Classical Bayesian persuasion studies how a sender influences receivers through carefully designed signaling policies within a single strategic interaction. In many real-world environments, such interactions are repeated across multiple games, creating opportunities to exploit structural similarity across tasks. In this work, we introduce Meta-Persuasion algorithms, establishing the first line of theoretical results for both full-feedback and bandit-feedback settings in the Online Bayesian Persuasion (OBP) and Markov Persuasion Process (MPP) frameworks. We show that our proposed meta-persuasion algorithms achieve provably sharper regret rates under natural notions of task similarity, improving upon the best-known convergence rates for both OBP and MPP. At the same time, they recover the standard single-game guarantees when the sequence of games is picked arbitrarily. Finally, we complement our theoretical analysis with numerical experiments that highlight our regret improvements and the benefits of meta-learning in repeated persuasion environments.

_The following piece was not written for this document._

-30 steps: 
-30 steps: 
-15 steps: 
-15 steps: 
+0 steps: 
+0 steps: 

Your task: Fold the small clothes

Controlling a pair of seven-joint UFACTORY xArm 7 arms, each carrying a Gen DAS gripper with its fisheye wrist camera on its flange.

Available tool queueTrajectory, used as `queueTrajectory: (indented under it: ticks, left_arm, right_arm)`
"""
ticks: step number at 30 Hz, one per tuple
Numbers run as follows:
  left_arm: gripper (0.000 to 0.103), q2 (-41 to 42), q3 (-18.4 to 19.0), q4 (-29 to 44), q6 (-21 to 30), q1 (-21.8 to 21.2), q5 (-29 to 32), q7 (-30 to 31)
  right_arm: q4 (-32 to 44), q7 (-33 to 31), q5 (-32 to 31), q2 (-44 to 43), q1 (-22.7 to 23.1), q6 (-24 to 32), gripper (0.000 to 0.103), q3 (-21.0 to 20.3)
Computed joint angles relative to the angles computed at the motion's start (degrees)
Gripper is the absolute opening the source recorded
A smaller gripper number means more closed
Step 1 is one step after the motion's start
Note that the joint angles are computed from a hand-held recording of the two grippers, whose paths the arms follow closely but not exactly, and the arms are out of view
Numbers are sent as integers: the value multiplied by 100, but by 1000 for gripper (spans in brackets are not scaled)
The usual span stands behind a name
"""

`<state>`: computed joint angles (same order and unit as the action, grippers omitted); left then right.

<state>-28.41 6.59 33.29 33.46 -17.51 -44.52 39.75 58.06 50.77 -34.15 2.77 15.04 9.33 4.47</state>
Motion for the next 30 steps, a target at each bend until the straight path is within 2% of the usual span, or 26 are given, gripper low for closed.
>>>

翻译：经典贝叶斯说服研究了一个发送者如何通过精心设计的信号策略在单一策略互动中影响接收者。在许多现实环境中，此类互动在多轮博弈中重复进行，从而创造了利用任务间结构相似性的机会。在本工作中，我们引入了元说服算法，首次在在线贝叶斯说服和马尔可夫说服过程框架下，针对全反馈和赌博机反馈两种设置建立了理论结果。我们证明了所提出的元说服算法在任务相似性的自然定义下能够实现可证明的更优遗憾率，改进了OBP和MPP领域已知的最佳收敛速度。同时，当博弈序列被任意选取时，这些算法仍能恢复标准单次博弈的保证。最后，我们通过数值实验补充了理论分析，突显了在重复说服环境中元学习带来的遗憾改进与优势。